A major Sudden Stratospheric Warming (SSW) event, with a reversal of winds at 10 hPa 60N, occurred yesterday, with a weakening and split of the stratospheric polar vortex during this week. These events sometimes extend into the troposphere, where our weather happens, and can result in a robust negative phase of the Arctic Oscillation (AO), allowing cold, arctic airmasses to invade the mid-latitudes.

However, dynamical model guidance currently suggests the event may by slow to extend down into the troposphere, where our weather happens, with impacts on weather patterns from the SSW not until later this month, with the Arctic Oscillation (AO) & North Atlantic Oscillation (NAO) forecast to stay positive from now until beyond mid-month.
The polar vortex, which is a robust stratospheric circulation always above the pole in the winter half of the year, has shown a weaker intensity this season. The significant disruption of the polar vortex over the Arctic now is due to the penetration of warmer air into the polar stratosphere, hence why it’s named a major sudden stratospheric warming (SSW), which will cause the polar vortex to split.
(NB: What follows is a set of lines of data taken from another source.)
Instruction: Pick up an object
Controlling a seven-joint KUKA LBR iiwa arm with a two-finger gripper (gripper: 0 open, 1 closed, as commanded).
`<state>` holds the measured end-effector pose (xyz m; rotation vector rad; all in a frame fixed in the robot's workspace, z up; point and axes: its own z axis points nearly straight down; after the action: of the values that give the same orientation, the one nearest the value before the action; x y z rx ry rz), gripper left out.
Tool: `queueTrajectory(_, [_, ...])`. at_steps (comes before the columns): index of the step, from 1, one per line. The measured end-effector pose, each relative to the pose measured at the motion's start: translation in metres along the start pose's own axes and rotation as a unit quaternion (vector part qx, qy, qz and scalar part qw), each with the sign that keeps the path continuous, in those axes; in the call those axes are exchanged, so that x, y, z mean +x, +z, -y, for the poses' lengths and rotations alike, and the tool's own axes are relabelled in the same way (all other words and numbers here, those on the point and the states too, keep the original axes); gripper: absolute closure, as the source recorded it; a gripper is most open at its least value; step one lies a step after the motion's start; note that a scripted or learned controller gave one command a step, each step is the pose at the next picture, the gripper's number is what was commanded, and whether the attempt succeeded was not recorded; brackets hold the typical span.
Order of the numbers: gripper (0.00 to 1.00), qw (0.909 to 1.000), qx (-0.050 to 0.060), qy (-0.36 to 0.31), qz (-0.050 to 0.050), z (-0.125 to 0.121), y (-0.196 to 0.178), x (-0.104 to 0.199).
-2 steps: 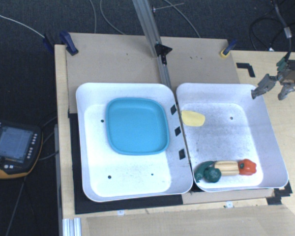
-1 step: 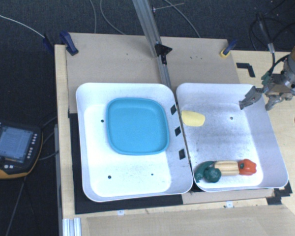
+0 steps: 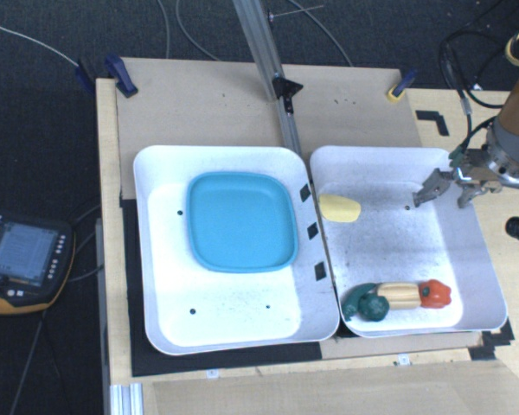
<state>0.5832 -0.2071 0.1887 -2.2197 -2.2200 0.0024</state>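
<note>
I see the hand (image 3: 447,190) at the right rim of the right bin (image 3: 467,258), above its upper right corner. Its two dark fingers splay apart: one points down-left into the bin, the other sits nearer the rim. Nothing lies between them, so I log the hand as open and carrying nothing. The grey wrist enters from the right edge.

Right bin: shallow white plastic with rounded corners, its floor dulled by grey scuffing. A small yellow object (image 3: 339,207), smooth and oval like a soft lump, lies against the left wall in the upper part, well apart from the hand. Along the near wall three items sit in a row, touching or nearly so: a dark green rounded lump (image 3: 365,304), a tan cylinder (image 3: 399,296) with a wood-like finish, and a glossy red-orange rounded piece (image 3: 435,294). I cannot tell whether the cylinder and the red piece are joined.

Left bin (image 3: 156,258): same white plastic, holding a light blue square plate (image 3: 242,221) with rounded corners and a raised rim, smooth and matte, lying flat toward the upper part. A few dark specks dot the bin floor.

The bins touch along their inner walls, on a pale wooden surface (image 3: 208,102) with blue clamps (image 3: 121,76) at the far corners. A silver metal rail (image 3: 264,46) slants down from the top. A handheld pendant (image 3: 22,262) rests on the dark carpet at left.
</note>
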Motion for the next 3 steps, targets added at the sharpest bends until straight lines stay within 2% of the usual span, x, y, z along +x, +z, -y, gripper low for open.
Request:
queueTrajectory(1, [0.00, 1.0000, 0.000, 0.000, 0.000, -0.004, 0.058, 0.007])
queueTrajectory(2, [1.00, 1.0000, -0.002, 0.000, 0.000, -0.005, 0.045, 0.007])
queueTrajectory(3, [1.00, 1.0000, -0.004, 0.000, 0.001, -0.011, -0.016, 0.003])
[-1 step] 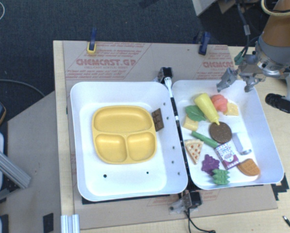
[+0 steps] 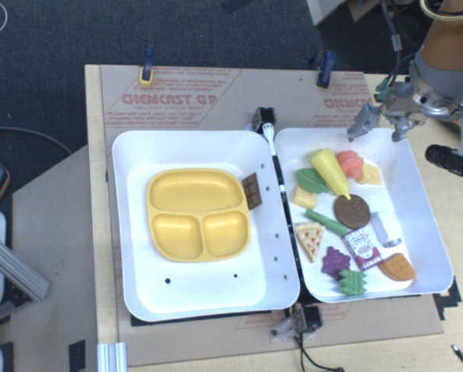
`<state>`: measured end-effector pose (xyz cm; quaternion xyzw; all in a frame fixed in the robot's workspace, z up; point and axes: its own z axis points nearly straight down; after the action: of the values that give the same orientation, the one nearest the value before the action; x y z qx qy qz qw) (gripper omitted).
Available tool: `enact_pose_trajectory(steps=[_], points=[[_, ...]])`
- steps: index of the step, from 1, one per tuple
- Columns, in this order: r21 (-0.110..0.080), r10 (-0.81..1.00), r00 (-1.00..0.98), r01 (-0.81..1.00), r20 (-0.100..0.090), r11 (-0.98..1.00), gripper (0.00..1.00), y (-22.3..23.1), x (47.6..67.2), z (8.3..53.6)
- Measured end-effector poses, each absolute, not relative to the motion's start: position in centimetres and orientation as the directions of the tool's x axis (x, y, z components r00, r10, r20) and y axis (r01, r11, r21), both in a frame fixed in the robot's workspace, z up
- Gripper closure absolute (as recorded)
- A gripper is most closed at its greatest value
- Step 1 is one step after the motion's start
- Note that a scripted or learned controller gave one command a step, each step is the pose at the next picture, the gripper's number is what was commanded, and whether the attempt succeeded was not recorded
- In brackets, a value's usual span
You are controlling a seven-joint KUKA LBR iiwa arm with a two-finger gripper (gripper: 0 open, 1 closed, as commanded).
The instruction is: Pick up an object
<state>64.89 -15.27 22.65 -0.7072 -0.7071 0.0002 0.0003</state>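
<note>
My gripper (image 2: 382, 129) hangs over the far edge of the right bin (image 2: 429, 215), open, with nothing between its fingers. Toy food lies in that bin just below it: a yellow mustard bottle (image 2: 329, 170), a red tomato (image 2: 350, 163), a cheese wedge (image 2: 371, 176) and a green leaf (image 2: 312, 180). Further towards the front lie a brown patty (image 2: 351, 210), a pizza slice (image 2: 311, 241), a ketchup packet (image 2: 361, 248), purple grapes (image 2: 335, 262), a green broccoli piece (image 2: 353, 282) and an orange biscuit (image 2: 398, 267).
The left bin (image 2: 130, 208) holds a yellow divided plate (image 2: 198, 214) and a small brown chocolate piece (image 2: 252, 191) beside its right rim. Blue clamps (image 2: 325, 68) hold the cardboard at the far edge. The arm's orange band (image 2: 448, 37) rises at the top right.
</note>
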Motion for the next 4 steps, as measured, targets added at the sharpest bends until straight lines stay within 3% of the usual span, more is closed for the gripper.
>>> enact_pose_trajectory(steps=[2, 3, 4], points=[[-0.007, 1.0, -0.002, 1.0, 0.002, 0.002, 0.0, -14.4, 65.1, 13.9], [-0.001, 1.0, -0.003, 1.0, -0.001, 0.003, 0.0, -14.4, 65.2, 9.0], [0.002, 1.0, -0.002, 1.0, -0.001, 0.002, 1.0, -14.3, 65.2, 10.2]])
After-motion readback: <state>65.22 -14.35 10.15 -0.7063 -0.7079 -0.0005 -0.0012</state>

In the middle stratosphere (around 10 hPa, ~30 km high), the zonal mean zonal winds at 60°N have reversed from their westerly direction to easterly, thus fulfilling the formal criterion for a major SSW, as illustrated by the diagram below showing transition from positive to negative winds (below 0 m/s). This event involves not only a weakening of winds in the mid to upper stratosphere, but also a complete breakup of the vortex into two separate vortices.
Reversal of winds at 10 hPa 60N

The mechanism of a SSW is an increased propagation of planetary (Rossby) waves from the troposphere to the stratosphere. These waves slow down the westerly circulation over the pole and disrupt the polar vortex. As wave activity increases, the vortex increasingly shifts and elongates, and eventually may break up. Part of this process is also the reversal of stratospheric winds from westerly to easterly, while the planetary waves also transport warmer air from the troposphere to the stratosphere, leading the rapid warming over the Arctic in the stratosphere.
Temperature anomalies at 10 hPa 60N show strong warming over the Arctic in early March.

The breakdown of the polar vortex can influence the weather, sometimes within a few weeks, but often with a delay of several weeks. Although this response does not occur in every case. Downward coupling following a major SSW can be understood as a gradual descent of circulation anomalies from the stratosphere into the troposphere. After a wind reversal in the upper stratosphere, easterly anomalies and associated increases in geopotential height propagate downward over days to weeks, causing the jet stream to slow down and meander in a north-south (meridional) pattern or shift much further south in track – which typically projects onto a negative AO/NAO pattern, favouring higher pressure over the Arctic and lower pressure in mid-latitudes. The resulting meridional flow weakens the zonal circulation, promotes high-latitude blocking (often over Greenland or Scandinavia) and increases the likelihood of cold Arctic or continental air advection into mid-latitudes of Europe and North America.
A look at the latest GFS forecasts for the vertical profile of the atmosphere suggests the reversal in the upper to middle stratosphere slowly ‘dripping’ down into the troposphere later this month.

The potential downwelling of the reversal of winds in the stratosphere could combine with cycles of tropical forcing which can both favour high latitude blocking high pressure systems to develop. The tropical forcing in mind is the Madden Julian Oscillation (MJO). There are correlations that can be made between the 8 different phases of the MJO and the lagged impacts on the upper air patterns that might be expected over the North Atlantic and Europe based on composites of previous events. The MJO has weakened recently as it passed over the Maritime Continent (SE Asia islands) but is forecast to strengthen over Western Pacific next week in phase 7. There is a lag of around 10 days for each phase to have their own particular impact on mid-latitude weather patterns, a composite of Marches with phase 7 during La Nina, taking into account the lag response, indicates high latitude blocking affecting northern Europe.

The ECMWF sub-seasonal model does show a signal for high latitude high at the end of March and into early April, which could mean cooler / colder easterly winds developing around then. But unlike following the February 2018 SSW, we aren’t expecting the Beast from the East, IF blocking to the north develops to end the month.

So even though it feels like May today across parts of England, temperatures reaching 18-19C in London area and East Anglia, there is potential that winter could bite back at the end of the month or even early April – the risk enhanced by the SSW at the moment. But it’s not a certainty.